A new threat...Global Alert and Response: responding to potential intentional use of biological agents
With the events of Sept 11th and the subsequent intentional release of anthrax spores in the United States, the possibility of the accidental or deliberate release of a biological agent - previously considered an unlikely scenario - has been made a frightening reality.
Confronted with the potential threat to global health security by the intentional release of biological agents, WHO advocates an astute "dual use" investment in national, regional and global public health operations and infrastructure for early detection and immediate response. Strengthening global efforts to detect and contain epidemics provides clear and sustainable public health benefit and prepares for this potential threat to global health security.
At national and global level the major human and technical resources for epidemic containment reside within the public health infrastructure. In an intentional release scenario this infrastructure would remain crucial for disease containment.
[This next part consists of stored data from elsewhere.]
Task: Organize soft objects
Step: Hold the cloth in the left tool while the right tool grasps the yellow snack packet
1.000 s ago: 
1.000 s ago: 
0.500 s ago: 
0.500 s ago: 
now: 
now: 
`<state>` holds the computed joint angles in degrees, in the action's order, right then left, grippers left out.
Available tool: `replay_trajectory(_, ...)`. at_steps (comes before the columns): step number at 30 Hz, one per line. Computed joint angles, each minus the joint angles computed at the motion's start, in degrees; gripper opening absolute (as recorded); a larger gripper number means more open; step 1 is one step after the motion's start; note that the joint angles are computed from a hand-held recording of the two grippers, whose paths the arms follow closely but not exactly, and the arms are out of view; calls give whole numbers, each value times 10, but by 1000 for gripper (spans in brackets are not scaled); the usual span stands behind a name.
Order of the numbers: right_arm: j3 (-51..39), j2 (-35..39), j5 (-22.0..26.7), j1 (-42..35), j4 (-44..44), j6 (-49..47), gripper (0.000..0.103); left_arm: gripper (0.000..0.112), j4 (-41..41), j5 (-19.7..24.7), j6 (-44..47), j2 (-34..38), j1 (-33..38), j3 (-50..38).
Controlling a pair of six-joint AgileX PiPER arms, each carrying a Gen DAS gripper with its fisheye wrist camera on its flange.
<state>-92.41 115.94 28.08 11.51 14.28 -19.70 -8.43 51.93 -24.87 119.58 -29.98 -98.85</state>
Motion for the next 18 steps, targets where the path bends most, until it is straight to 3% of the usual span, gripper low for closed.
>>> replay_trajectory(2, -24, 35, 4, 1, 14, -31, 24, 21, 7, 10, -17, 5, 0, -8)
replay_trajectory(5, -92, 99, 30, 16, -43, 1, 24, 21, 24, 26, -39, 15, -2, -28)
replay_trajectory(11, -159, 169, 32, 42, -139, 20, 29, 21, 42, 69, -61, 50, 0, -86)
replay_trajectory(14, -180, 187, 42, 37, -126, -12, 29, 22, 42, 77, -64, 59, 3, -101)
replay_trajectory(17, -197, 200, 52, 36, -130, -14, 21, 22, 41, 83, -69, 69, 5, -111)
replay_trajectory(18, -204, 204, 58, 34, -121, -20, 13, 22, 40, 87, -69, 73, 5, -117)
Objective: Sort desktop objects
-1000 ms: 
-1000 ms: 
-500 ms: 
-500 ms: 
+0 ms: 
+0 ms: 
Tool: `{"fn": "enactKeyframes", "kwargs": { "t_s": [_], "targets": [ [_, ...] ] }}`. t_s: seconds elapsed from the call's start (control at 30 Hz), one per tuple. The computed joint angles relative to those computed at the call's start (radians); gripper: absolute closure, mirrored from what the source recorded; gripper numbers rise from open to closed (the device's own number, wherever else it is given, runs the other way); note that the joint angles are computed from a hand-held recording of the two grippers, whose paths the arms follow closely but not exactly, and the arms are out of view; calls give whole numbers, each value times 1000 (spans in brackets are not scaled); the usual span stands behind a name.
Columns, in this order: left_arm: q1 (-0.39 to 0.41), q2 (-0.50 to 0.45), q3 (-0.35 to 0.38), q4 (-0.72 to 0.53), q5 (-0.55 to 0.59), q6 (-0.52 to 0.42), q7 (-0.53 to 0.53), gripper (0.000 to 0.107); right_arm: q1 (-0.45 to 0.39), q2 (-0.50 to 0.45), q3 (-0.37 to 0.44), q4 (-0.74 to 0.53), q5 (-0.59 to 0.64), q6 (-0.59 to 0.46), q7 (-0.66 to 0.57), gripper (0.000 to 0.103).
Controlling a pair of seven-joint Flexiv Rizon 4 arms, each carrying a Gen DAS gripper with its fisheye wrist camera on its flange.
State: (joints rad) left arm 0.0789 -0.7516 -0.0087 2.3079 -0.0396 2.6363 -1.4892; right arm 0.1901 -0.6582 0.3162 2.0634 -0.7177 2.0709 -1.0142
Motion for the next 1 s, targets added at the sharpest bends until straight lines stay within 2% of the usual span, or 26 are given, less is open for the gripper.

It is likely that intentional use of a biological agent would not be announced and that index cases would present at health care facilities for diagnosis and treatment. Recognized clusters/cases would be investigated as suspected natural outbreaks until an unusual pathogen was confirmed and/or unusual epidemiological patterns were detected.
WHO's strategy forGlobal Health Security - Epidemic Alert and Response systematically addresses the threat of natural and intentional epidemics through integrated strategies for combating known risks (e.g. ebola, plague), responding to the unexpected (e.g. epidemic intelligence, verification of events, assessment of humanitarian impact and coordination of rapid specialized response), and for improving both global and national preparedness.
In the event of the intentional release of a biological agent, WHO’s global alert and response activities and operational framework together with the technical resources of of the Global Outbreak Alert and Response Network would be vital for effective international containment efforts.
On request, WHO global alert and response would support any specialized investigations and, if required, would also provide direct assistance with an investigation/verification team. In addition, WHO’s network of over 250 collaborating centres would provide assistance with transport and testing of samples at international laboratory facilities.
WHO has been working intensively to support Member States with state-of-the-art technical guidance, real-time information and assistance with building national preparedness for epidemics of either natural or intentional origin.